My first child, a baby boy named Carter was born still at 38 weeks. On November 14th, 2011, I held his 4lb body in my arms, never had taken his first breath.
I found myself face to face with two choices. Blindly spiral downward into old patterns of substance abuse, shopping addiction, and working too much. A kind of existence where I relied on others to tell me how to live. And how to grieve the loss of my baby.
"I allowed my heart to lead the way through sorrow."
I could give the reigns over to my shattered heart, and build myself up off the floor, healing one shard at a time.
From the moment the words “I’m sorry” slipped from the mouth of the fetal specialist, I choose the latter. I allowed my heart to lead the way through sorrow.
It held my hand as I surrendered to grief. Praying to anything that could hear me. Throwing anger into air. Confessing my deepest pain on paper cause it didn’t try to fix me.
My heart swaddled me as I wept endlessly through the emptiness of my own arms, the quietness of the house and the loneliness of despair.
After honouring countless waves of grief to shore, my heart began rewarding me with moments of pure joy. At first, it felt strange, wrong even.
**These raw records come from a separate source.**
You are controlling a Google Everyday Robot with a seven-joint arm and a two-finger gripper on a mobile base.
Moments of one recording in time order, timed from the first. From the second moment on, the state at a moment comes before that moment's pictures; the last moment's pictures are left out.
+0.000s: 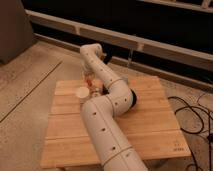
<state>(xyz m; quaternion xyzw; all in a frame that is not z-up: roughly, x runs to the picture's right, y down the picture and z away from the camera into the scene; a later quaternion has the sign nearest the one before) -0.108 -0.085 1.018 -0.28 0.08 0.55 0.78</state>
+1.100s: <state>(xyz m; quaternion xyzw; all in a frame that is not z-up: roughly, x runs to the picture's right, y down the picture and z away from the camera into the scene) -0.104 -0.099 1.007 -0.28 0.07 0.55 0.78</state>
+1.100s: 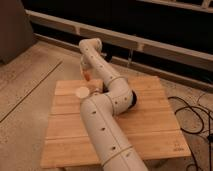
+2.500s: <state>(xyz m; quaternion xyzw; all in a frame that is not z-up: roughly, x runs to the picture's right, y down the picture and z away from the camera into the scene) -0.155 -0.079 0.956 -0.35 0.09 0.50 0.78</state>
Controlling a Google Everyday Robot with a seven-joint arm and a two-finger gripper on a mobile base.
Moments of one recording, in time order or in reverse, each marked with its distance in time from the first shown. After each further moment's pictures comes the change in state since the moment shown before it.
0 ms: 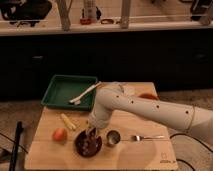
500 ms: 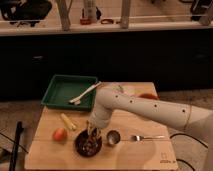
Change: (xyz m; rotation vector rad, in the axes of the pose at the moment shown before) arm 0.011 0.008 0.007 -0.024 -0.009 0.042
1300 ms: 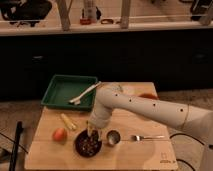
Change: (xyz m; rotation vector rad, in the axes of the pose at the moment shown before) arm -0.002 -0.003 0.005 -0.004 -0.030 -0.010
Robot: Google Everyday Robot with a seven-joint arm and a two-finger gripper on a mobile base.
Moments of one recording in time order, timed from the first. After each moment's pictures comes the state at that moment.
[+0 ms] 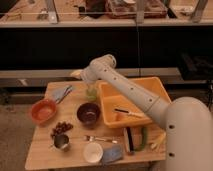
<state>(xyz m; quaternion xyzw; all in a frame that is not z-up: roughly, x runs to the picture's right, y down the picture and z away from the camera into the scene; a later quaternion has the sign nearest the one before) -0.137 -0.050 0.860 0.01 -0.31 -0.42 0.85</state>
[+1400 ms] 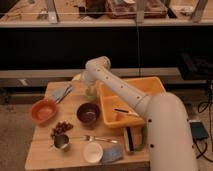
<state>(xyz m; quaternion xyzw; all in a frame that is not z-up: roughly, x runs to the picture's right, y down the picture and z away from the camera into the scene) -0.138 -0.028 0.922 -0.04 -0.29 -0.49 0.82</state>
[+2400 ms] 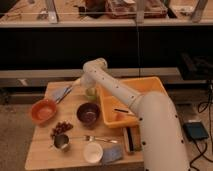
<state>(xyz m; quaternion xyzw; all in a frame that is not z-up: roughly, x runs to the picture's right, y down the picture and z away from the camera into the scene) -0.135 -0.006 0.949 -0.08 -0.28 -0.53 0.79</state>
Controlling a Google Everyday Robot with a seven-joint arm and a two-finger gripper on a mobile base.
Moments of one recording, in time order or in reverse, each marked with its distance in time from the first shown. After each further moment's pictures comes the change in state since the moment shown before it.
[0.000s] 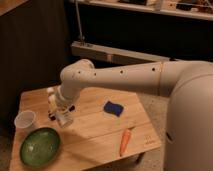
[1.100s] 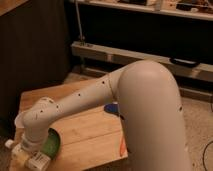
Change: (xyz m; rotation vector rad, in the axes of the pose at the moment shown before) arm 0.099 0.137 0.141 -0.181 0.257 -0.388
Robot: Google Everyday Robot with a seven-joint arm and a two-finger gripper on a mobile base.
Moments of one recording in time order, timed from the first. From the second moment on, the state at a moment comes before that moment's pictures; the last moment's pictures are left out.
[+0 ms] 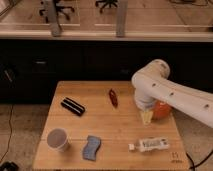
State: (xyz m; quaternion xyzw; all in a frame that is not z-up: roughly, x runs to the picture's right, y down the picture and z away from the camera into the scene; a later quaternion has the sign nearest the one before) arm 0.161 0.113 0.685 -0.30 0.01 -0.11 0.95
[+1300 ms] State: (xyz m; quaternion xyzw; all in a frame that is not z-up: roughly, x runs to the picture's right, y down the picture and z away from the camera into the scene) arm 0.044 0.146 0.706 -0.31 -0.06 -0.28 0.91
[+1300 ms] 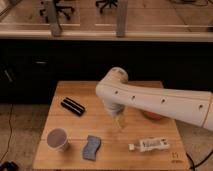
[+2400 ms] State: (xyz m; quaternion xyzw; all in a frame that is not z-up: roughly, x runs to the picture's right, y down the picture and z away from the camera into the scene) arm -0.003 0.173 0.732 -0.31 -0.12 -0.41 0.85
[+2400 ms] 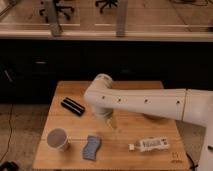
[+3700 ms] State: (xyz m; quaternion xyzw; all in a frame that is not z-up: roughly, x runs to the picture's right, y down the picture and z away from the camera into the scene) arm -0.054 0.239 0.758 -0.35 -0.13 -0.49 0.79
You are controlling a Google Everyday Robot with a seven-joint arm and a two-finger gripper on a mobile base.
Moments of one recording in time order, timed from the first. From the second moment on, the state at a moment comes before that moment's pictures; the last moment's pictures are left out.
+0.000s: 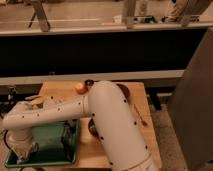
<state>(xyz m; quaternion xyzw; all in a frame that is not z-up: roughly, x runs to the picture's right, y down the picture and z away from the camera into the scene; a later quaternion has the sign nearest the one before) -0.425 0.317 0.715 -0.28 -0.42 -0.55 0.66</state>
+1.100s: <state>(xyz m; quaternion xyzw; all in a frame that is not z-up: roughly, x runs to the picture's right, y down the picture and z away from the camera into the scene) -0.410 0.217 0.780 -0.25 -0.40 -0.54 0.70</state>
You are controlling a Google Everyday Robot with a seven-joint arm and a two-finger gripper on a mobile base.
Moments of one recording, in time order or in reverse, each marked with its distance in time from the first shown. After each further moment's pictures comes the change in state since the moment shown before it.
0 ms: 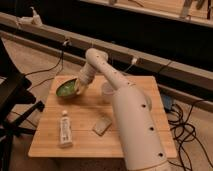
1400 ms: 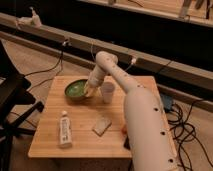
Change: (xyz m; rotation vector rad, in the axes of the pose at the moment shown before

It’s like the more I fully felt what I was feeling no matter the emotion, the more room there was for joy to enter. I began to see the world through a new lense, unveiling its love, support and guidance it has for you and me. This is where my grieving took a turn I wasn’t expecting.
A happy one. A soulful joy that fulfills me. I laugh and play with my two daughters with happiness in my heart. Every morning is greeted with the possibility of something great happening today. I stand tall in knowing what is right for me in all that I encounter.
Yes, I miss my son but it’s with happiness in my heart. He is now my hope in my dark days. Showing up in blue jays, spiders, and random misplaced hearts.
There is another side to grief, and this is what drives my desire to help you.
I’ve since resigned my Chartered Accountancy. Studied fiercely obtaining solid knowledge on how to teach you to arrive at this greater joy I found after loss.:
Neuro Linguistic Programming, Master Level ® with Natacha Thebeau, founder of Atlantic NLP;
Grief Recovery Method ® with John W. James founder of the Grief Recovery Institute;
ThetaHealing with Denise Carson of Source Power Healing;
Autopoetic Facilitator certification program with Spiritual Coach and Hay House Author, Anne Bérubé, Ph.D.